Monday, April 27, 2015

Monday, April 20, 2015

Panning Map Lab 8

Originally I wanted to do top 20 cities with drought levels, but the data in the drought monitoring website is only state wide, so I tried doing that, but there was really only data for the top 10 cities. Then I found data on areas with high levels of population (>100,000) from the Univ. of Floridas study (2012 study on hydrology) and checked the top 20 cities within this study and their relationship to drought from the drought monitoring website (http://droughtmonitor.unl.edu/) based on each state. I also used the three driest years within the last decade, and present day. All of the data has been collected from the first week of January within each year, even though you can't see that in the map right now.

Anyway, I hope you enjoy.

Levels of Drought in States Vulnerable to Water Accessibility


Sunday, April 19, 2015

Panning in a Map

So, this map is really pretty, and incredibly interesting, and each dot.... is a person... So you can zoom into each dot and back out. Really interesting to look at. Pretty straight forward once you get to the page, but it's mapping race by color on the legend and the aggregation of the different colors makes for a beautiful map that's representative of so much more.



The Racial Dot Map: One Dot = One Person

Monday, April 13, 2015

Lab 7: Virginia's Population by County

This lab was fun! Didn't take long, and fun to change the colors around. I don't know why  my background color isn't working, but yay!


Here's the link since it's hard to see on the blog:
Homaira's Lab 7 Map


Monday, April 6, 2015

Project Proposal

Sea level rise is one of the main concerns of climate change. With most of the world's population living in coastal areas, this can have a large impact on population displacement. Not only is sea level rise important to the people living in the area but the environment that will change as a result of the impacts flooding will make. These impacts will have an effect on industries, economies, historic sites, and as mentioned earlier population.

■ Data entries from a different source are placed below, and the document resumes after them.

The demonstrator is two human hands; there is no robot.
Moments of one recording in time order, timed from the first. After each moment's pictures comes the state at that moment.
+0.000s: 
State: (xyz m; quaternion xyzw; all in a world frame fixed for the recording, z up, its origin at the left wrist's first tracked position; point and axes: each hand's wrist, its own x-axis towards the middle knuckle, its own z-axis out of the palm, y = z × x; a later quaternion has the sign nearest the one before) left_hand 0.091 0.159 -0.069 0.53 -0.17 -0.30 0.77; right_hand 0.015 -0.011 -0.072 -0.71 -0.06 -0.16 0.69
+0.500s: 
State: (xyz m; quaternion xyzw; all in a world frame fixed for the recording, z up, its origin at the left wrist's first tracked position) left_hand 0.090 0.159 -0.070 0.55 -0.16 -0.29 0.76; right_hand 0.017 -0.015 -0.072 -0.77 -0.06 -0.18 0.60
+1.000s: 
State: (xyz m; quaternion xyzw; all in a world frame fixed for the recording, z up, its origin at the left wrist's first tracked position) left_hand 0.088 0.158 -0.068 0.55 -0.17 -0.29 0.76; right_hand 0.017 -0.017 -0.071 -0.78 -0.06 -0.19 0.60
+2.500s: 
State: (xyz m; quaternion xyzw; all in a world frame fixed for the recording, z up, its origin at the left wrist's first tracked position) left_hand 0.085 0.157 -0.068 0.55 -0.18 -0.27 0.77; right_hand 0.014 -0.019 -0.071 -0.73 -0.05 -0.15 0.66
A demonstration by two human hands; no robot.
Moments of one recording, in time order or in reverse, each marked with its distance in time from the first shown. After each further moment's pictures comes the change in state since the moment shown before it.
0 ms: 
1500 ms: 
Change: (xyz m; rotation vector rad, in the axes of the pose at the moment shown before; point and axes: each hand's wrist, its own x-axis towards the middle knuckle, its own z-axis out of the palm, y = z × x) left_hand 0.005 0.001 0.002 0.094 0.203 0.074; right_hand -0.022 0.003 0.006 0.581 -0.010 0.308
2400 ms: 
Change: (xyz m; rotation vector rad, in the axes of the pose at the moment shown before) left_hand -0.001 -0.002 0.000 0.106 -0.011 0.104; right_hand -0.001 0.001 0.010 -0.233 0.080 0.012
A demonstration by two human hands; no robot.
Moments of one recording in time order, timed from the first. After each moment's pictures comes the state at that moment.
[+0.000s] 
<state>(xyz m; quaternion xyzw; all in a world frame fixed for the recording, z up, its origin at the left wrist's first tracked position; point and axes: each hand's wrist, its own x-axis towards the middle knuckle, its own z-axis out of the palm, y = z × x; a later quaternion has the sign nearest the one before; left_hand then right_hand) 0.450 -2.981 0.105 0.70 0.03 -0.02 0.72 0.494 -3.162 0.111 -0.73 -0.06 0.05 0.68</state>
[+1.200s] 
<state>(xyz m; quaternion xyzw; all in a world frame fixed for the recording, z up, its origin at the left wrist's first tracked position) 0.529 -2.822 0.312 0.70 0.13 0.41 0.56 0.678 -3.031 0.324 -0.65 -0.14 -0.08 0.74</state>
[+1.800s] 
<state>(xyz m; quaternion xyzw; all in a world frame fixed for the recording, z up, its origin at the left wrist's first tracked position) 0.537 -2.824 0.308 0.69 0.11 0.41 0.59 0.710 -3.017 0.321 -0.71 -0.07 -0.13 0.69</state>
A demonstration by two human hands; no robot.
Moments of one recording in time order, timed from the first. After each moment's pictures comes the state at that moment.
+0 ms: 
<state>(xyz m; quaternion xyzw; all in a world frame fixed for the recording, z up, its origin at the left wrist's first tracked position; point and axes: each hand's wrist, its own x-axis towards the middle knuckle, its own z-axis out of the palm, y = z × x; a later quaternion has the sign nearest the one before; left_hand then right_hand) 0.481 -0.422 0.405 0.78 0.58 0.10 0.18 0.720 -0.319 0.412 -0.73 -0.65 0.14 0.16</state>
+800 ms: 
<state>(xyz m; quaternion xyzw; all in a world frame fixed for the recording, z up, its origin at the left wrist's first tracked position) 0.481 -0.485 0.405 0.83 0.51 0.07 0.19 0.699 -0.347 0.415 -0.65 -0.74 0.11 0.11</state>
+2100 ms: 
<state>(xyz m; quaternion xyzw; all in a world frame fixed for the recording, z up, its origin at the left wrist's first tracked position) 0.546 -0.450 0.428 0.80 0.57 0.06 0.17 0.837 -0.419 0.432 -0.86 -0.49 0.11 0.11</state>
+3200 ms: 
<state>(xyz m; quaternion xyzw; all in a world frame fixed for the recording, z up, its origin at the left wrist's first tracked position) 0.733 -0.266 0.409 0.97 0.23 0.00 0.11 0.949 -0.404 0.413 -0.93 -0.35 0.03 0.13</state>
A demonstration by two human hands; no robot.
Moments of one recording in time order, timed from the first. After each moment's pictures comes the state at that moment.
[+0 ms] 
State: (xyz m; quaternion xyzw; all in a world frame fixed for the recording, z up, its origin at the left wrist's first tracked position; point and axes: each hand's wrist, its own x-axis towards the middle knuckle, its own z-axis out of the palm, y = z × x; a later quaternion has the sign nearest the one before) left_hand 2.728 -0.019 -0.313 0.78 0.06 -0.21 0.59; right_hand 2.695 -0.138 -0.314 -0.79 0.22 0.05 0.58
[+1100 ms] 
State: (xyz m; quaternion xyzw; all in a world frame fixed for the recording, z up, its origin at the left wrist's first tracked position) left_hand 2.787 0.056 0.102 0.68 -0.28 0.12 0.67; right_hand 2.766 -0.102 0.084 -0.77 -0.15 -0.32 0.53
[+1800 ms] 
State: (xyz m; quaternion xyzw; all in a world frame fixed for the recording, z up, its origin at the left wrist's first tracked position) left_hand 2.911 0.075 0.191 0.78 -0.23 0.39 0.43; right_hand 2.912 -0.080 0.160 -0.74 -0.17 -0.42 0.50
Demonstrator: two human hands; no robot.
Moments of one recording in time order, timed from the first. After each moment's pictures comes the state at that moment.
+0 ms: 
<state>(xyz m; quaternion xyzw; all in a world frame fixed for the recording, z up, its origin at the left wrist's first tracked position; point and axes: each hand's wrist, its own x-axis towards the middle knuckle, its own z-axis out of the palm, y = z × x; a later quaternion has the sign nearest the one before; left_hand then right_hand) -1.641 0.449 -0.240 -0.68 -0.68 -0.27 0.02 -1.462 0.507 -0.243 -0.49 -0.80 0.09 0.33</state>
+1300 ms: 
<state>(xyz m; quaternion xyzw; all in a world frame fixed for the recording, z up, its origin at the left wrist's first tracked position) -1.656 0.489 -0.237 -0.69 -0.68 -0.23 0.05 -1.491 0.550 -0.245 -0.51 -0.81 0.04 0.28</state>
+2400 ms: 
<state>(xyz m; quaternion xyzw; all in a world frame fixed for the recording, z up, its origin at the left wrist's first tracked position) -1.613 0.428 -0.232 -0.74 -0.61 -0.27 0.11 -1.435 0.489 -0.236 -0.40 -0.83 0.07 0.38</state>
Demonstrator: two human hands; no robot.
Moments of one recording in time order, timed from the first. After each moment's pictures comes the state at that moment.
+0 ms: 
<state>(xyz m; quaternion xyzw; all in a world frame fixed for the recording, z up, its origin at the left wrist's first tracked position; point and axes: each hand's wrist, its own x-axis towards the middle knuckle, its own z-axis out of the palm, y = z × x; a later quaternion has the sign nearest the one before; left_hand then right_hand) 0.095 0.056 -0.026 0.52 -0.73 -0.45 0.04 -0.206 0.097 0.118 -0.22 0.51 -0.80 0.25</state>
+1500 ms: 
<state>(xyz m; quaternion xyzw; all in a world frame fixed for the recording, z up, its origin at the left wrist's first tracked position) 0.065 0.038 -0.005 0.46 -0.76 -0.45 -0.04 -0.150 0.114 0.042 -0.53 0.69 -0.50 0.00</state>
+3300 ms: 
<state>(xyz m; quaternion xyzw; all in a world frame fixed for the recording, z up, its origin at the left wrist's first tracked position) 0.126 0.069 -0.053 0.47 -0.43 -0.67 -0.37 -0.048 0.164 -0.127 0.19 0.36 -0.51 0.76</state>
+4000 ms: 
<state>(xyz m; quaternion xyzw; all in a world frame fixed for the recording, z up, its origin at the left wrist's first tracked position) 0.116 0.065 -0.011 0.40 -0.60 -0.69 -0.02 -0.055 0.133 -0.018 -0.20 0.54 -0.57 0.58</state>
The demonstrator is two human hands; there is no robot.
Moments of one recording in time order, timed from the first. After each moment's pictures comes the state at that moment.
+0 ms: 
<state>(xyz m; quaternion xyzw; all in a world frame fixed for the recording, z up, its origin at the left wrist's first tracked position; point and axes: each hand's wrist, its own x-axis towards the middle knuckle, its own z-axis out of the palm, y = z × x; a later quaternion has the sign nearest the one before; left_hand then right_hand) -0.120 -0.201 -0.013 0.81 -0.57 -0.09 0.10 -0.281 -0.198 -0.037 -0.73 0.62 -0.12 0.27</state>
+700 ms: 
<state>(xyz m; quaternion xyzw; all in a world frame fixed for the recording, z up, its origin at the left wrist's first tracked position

Although it would be great to be able to map all of the potentials of sea level rise on the globe, or even the U.S., for my presentation I will be focusing on D.C. Maryland and Virginia. I will be using data from FEMA and the dc.gov website. I will be working on a map I have done previously, that while I was doing it thought it would be so much nicer if it were interactive.

It will be based on several maps I had done of D.C.'s flood areas and the impacts over time for GGS 311 (Intro to GIS), but will be expanding my research to include the metro area, as well as making my map interactive with shape tweens much like the ones we did for our railroad lab along with a timeline moving from 30 years before present --> present --> 50 years from present.

For the presentation I would like to potentially use javascript as it seems like something I would probably be using more in the future, but am not quite sure which would work better for what I am trying to do. Everything that I want to do seems like things we have worked on in Flash so far in the semester, so I have a feeling that's the direction I'll be going but do think it would be nice to get some more experience in Javascript, so if there is a way to do the things listed below in Javascript I would probably try to use Javascript before Flash-

So far the information I have to add is:

-Flood areas (4 zones): These would be shape tweens
-Impervious surfaces: This would be a layer you could turn on/off
-Population Data: This would be a layer you could turn on/off and roll over for more info
-Historical sites: This would be a layer you could turn on/off and roll over for more info
-Major ports: This would be a layer you could turn on/off

If you all think there is anything more I should add or would like for me to incorporate I would be more than happy to try and use it.

this is an example of how the tweens would work with a timeline and a few other layers that would have the on/off features that we used in the State wins for political party Map we did earlier in the semester.

https://www.youtube.com/watch?v=SiIXC1U8HNo

I do think that my timeline will be different and not just a changing text box in the left corner, but will involve a motion tween. There will be more colors to represent areas of high flood and low flood, this will also be done using the technique from the faux GIS lab with the transparency changing if the layers overlap with an increased transparency of 20% or so from zone-zone.